Odds Ratio vs. Relative Risk

This is where many people get confused, and where real mistakes happen in published research. The relative risk (also called the risk ratio) compares the probability of an outcome between groups. The odds ratio compares the odds. When the outcome is rare, these two numbers are nearly identical. The CDC example above had an OR of 5.2 and a risk ratio of 5.0, because the outcome was uncommon.

But as the outcome becomes more common, the two diverge. The odds ratio always exaggerates the association compared to relative risk. When the relative risk is above 1.0, the OR will be even higher. When the relative risk is below 1.0, the OR will be even lower. A general rule is that when the outcome occurs in fewer than 10% of the unexposed group, the OR is a reasonable stand-in for relative risk. Above that threshold, it’s not.

One real-world example from published research showed an adjusted risk ratio of 1.5 (a 50% increase in risk), while the corresponding odds ratio was 2.3. If someone read that OR as a risk ratio, they’d think the risk more than doubled, when it actually only went up by half.

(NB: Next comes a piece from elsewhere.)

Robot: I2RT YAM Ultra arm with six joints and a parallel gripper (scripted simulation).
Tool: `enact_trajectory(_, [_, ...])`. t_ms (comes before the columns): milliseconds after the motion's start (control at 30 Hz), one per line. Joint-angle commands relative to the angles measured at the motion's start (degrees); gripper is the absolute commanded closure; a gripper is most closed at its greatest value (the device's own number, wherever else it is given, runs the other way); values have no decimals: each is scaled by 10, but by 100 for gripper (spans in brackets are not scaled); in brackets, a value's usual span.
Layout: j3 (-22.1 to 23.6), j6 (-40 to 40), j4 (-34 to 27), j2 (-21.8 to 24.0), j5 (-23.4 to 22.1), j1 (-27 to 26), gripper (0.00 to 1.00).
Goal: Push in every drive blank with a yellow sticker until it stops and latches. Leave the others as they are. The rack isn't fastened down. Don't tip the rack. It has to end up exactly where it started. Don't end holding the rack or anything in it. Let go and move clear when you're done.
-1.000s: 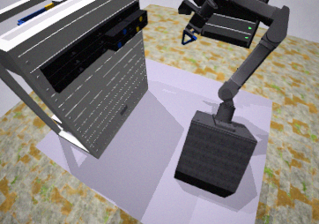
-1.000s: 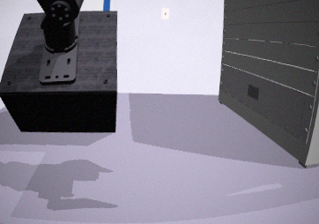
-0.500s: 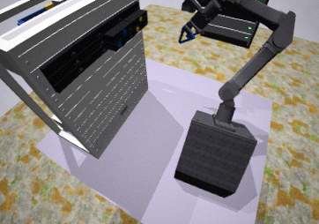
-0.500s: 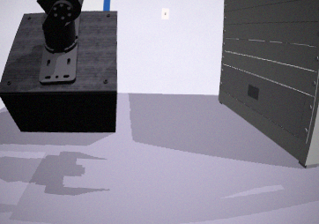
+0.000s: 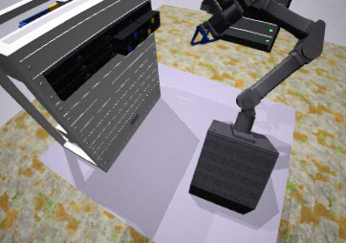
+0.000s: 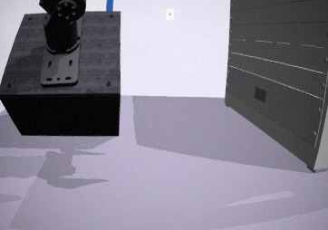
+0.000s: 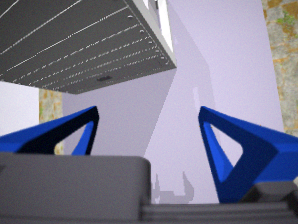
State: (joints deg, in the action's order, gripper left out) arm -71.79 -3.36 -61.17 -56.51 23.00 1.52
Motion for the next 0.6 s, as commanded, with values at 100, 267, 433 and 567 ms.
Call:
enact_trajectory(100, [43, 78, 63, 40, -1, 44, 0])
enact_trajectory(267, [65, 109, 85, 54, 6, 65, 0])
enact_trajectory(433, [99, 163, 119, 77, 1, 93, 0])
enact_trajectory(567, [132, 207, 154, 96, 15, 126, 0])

In an even more extreme case, a stratified odds ratio of 6.26 corresponded to a risk ratio of just 1.48.

Why This Misinterpretation Is So Common

The problem often starts with logistic regression, one of the most widely used statistical tools in medical research. Logistic regression produces odds ratios, not risk ratios. Researchers use it because it handles multiple confounding variables well, but the output can be misleading when the outcome isn’t rare. About one-third of cohort studies in the medical literature use logistic regression to adjust for confounders, and 40% of those produce odds ratios that deviate more than 20% from the underlying risk ratio. Among randomized controlled trials that use logistic regression, roughly two-thirds produce odds ratios with that level of distortion.

This isn’t just an academic concern. When odds ratios are mistaken for risk ratios, it can influence treatment decisions and health policy. Both numbers are technically correct, but they answer slightly different questions, and conflating them overstates the size of the effect.

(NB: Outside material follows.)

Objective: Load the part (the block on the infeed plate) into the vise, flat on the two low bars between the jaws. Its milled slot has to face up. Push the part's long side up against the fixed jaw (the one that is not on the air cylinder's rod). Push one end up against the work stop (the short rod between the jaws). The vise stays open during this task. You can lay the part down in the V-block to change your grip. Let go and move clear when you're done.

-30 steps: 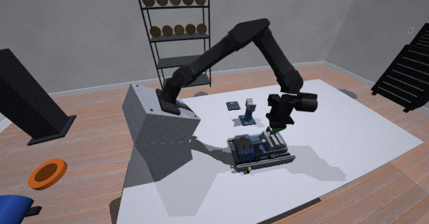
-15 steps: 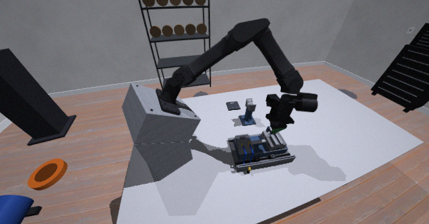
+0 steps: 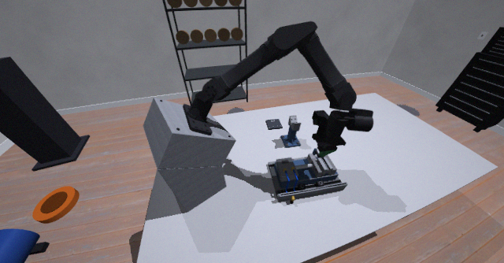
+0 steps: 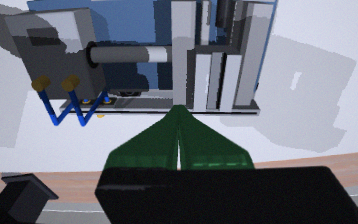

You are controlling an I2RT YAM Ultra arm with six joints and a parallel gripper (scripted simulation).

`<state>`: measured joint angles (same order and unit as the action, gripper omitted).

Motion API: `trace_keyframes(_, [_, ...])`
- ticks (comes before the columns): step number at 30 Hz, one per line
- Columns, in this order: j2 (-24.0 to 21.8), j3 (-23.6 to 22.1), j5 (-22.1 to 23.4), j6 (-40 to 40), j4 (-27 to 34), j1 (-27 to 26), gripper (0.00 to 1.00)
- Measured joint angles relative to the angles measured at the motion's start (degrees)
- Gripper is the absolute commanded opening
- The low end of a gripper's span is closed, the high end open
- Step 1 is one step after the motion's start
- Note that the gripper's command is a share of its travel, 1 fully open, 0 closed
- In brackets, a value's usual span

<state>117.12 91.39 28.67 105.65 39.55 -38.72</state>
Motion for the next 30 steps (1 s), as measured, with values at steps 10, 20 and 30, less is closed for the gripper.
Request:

Where You’ll See Odds Ratios

Odds ratios are the standard measure in case-control studies, where researchers compare people who already have a condition to a similar group who don’t, then look backward at exposures. In this study design, you can’t calculate risk directly because you selected participants based on the outcome, so the odds ratio is the natural choice.

They also appear in any analysis that uses logistic regression, including cohort studies and clinical trials. When you read a medical paper reporting that a certain factor is “associated with 2.5 times the odds” of some outcome, that 2.5 is an odds ratio. If logistic regression was used in a study with a common outcome, keep in mind that the actual increase in risk is likely smaller than the OR suggests.

The Rare Disease Assumption

Epidemiologists refer to the “rare disease assumption” when using odds ratios as substitutes for risk ratios. The logic is straightforward: when very few people in the unexposed group experience the outcome, the odds and the probability are nearly the same number. If 3 out of 100 people get sick, the probability is 3/100 (0.03) and the odds are 3/97 (0.031). Those values are almost identical, so the odds ratio closely tracks the risk ratio.

In case-control studies specifically, the odds ratio can approximate the risk ratio without this rare disease assumption, but only when controls are selected in certain ways. If controls are sampled from the general population regardless of whether they experienced the outcome, the OR equals the risk ratio no matter how common the outcome is.